The mechanism is as follows: the server fans have a dominant role in this process, determining the necessary airflow. Subsequently, the DC fans respond by delivering the required volume of air. It becomes evident that if the cumulative demand from all servers surpasses the supply capacity of the DC fan, it can lead to potential overheating.

So the answer is that server fans have the primacy in this dynamic. They orchestrate the airflow, specifying the needed air quantity.

Efficiency and PUE Calculation

To evaluate the efficiency of a DC project the calculation of Power Usage Effectiveness (PUE) is traditionally used. The formula for PUE is the ratio of Total Facility Power to IT Equipment Power:

  PUE = Total Facility Power / IT Equipment Power

Ideally, it equals 1, signifying that all energy is directed to IT equipment without any wastage. However, achieving this perfect scenario is rare in real-world projects.

Another issue arises when we try to establish a clear methodology for computing Power Usage Effectiveness (PUE). Thus, for example, in our system, we possess a metric indicating instantaneous power consumption in watts, which makes it possible to calculate PUE in real time.

Moreover, we can derive an average PUE over an annual period, which offers a more comprehensive assessment considering seasonal fluctuations. This is particularly pertinent given the disparity in energy usage between seasons; for instance, the disparity in cooling requirements between summer and winter months. This means that if we want to have a more reliable evaluation, we need to prioritise an annual average providing a more balanced and comprehensive assessment.

It is also important to explore PUE not solely in terms of energy but also monetary units, thereby incorporating the seasonal fluctuations of electricity prices. Evaluating PUE in monetary terms gives a more holistic perspective on operational efficiency.

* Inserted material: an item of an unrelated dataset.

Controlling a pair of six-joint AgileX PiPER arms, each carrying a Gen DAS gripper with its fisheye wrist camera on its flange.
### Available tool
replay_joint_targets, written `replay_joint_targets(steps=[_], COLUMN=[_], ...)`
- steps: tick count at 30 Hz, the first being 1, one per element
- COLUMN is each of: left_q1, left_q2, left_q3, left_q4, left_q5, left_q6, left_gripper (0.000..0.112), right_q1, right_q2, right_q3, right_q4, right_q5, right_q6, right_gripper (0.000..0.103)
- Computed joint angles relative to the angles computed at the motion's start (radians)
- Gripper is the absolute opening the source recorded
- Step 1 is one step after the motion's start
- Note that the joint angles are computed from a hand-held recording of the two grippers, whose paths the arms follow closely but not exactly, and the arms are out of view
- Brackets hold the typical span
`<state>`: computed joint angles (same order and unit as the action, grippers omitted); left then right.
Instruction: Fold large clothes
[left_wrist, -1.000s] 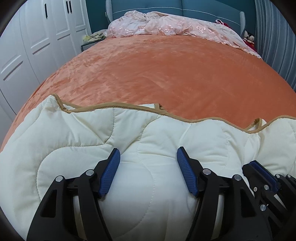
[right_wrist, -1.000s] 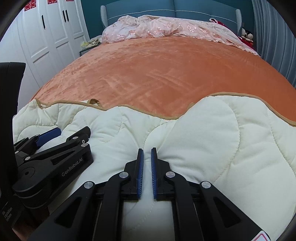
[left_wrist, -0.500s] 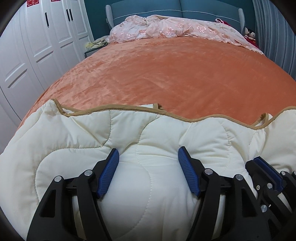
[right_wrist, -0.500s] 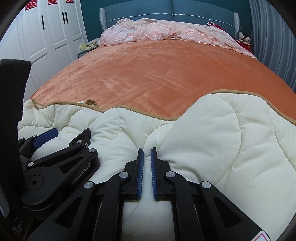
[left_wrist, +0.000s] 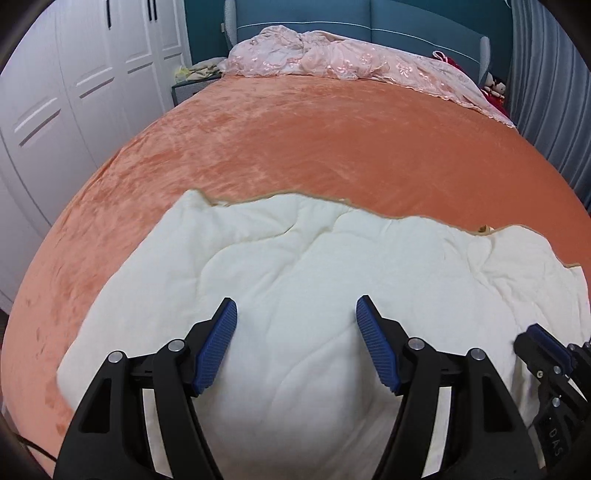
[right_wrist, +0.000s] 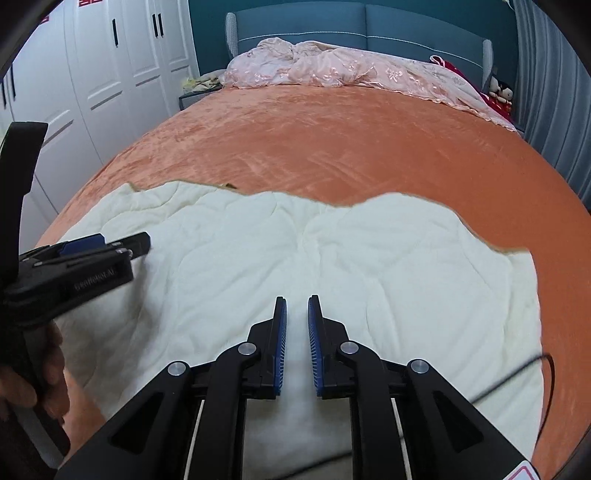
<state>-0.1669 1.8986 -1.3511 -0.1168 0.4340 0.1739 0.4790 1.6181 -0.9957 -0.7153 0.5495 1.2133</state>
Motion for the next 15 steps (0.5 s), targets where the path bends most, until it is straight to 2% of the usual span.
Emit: replay_joint_targets(steps=[3,6,10,15], left_q1=[0.072,0.149,0.235,0.356], left_q2=[-0.095,-0.158,-0.196,-0.146], left_q3=[0.126,0.227,0.276,0.185], left_q4=[-0.086,-0.19,-0.258,-0.337], left_q5=[0.0,-0.003,-0.004,0.12], left_q6=[0.069,0.148,0.205,0.26], left_gripper=[0.065,0.065,0.065,0.065], right_q1=[0.065,0.182,0.269,0.251], right_q2=[-0.098,-0.122,-0.07,0.056], right_q3=[0.112,0.158,0.109,-0.016], right_q4=[0.068,0.014,-0.001,0.016], right_q5=[-0.009,0.033,0.047,0.037], right_q6=[0.068,0.221,0.266,0.208], right_gripper=[0.013,0.013,0.014,0.014])
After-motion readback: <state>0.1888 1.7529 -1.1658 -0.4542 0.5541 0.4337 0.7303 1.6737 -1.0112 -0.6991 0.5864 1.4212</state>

Besides, this approach unveils possibilities to achieve a PUE value of less than 1 when measured in dollars. It becomes possible, for instance, when we use waste heat for water heating and sell it further on to the nearby cities. Noteworthy examples, such as Google's data center in the USA and Yandex's facility in Finland, demonstrate the viability of such practices, particularly in regions characterized by high energy costs.

Efficiency vs. Reliability

Concerns about reducing costs and increasing efficiency often raise questions about potential negative impacts on reliability. However, I would like to emphasize that in free cooling the pursuit of efficiency does not compromise reliability. Instead, its technological side effects can even enhance efficiency. For example, as we have already discussed, redirecting excess heat to heat pumps for additional benefits, such as generating hot water for nearby cities, becomes a financially advantageous practice without sacrificing reliability.

Future of Free Cooling

Despite all the advantages free cooling offers, the data center industry is still driven by a conservative approach and demands proven reliability, with a tendency to resist innovative solutions. The reliance on certifications from bodies like the Uptime Institute for marketing poses another hurdle for free cooling solutions, lacking an established certification, leading commercial providers to view them with skepticism.

Yet, there is a trend among corporate hyper-scalers to adopt free cooling as the main solution for their DCs. With a growing number of companies acknowledging the cost-effectiveness and operational benefits of this technology, we expect that more corporate-free cooling data centers will appear in the next 10-20 years.